As she sat during the morning service listening to the sermon, she heard someone weeping and sobbing close by.

She thought it was one of those who sat beside her in the pew, but whether she looked to right or left she saw none but calm and devout worshippers.

Nevertheless, she plainly heard a sound of weeping, and it seemed so near to her that she might have touched the one who wept by putting out her hand.

Elsalill sat listening to the sighing and sobbing, and thought to herself that she had never heard so sorrowful a sound.

"Who is it that is afflicted with such deep grief that she must shed these bitter tears?" thought Elsalill.

She looked behind her, and she leaned forward over the next pew to see. But all were sitting in silence, and no face was wet with tears.

Then Elsalill thought there was no need to ask or wonder, for indeed she had known from the first who it was that wept beside her. "Dear sister," she whispered, "why do you not show yourself to me, as you did but lately? For you must know that I would gladly do all I may to dry your tears."

She listened for an answer, but none came. All she heard was the sobbing of the dead girl beside her.

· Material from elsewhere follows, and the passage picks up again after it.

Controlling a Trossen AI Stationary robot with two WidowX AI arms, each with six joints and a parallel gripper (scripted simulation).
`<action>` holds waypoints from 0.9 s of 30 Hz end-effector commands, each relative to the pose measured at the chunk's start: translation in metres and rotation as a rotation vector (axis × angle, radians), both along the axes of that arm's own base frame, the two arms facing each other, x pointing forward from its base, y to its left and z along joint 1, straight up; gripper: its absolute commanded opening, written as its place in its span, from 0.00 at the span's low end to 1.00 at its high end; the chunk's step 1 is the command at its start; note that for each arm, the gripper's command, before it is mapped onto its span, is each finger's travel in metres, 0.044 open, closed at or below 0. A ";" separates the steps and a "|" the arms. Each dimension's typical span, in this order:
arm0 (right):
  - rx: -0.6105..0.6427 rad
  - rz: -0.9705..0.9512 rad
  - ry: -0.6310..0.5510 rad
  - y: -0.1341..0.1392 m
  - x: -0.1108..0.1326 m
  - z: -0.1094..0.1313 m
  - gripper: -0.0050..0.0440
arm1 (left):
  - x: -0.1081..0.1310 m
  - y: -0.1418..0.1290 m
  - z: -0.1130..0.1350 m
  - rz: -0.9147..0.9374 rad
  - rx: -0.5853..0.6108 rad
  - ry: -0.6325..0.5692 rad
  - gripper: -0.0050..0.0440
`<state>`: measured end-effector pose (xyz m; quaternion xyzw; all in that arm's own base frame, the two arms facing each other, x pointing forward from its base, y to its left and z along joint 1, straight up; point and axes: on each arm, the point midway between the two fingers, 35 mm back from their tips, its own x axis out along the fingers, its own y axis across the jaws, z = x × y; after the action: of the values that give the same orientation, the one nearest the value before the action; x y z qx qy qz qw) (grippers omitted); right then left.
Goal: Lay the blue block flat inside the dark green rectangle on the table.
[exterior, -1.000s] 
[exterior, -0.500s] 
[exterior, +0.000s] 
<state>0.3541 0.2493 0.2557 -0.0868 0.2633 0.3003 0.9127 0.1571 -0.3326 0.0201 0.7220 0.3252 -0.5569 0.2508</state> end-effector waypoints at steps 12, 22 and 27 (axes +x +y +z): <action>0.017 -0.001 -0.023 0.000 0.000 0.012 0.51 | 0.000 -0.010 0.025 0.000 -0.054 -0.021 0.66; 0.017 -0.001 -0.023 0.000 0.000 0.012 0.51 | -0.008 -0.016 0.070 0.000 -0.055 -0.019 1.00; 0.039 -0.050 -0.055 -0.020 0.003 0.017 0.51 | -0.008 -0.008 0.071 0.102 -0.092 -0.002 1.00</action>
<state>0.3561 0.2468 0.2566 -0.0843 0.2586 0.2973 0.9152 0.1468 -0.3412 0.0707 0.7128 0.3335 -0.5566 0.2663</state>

Elsalill tried to hearken to what the preacher was saying in the pulpit, but she could follow little of it. And she grew impatient and whispered: "I know one who has more cause to weep than any, and that is myself. Had not my foster sister revealed her murderer to me I might have sat here with a heart full of joy."

As she listened to the weeping she became more and more resentful, so that she thought: "How can my dead foster sister require of me that I shall betray the man I love? Never would she herself have done such a thing, if she had lived."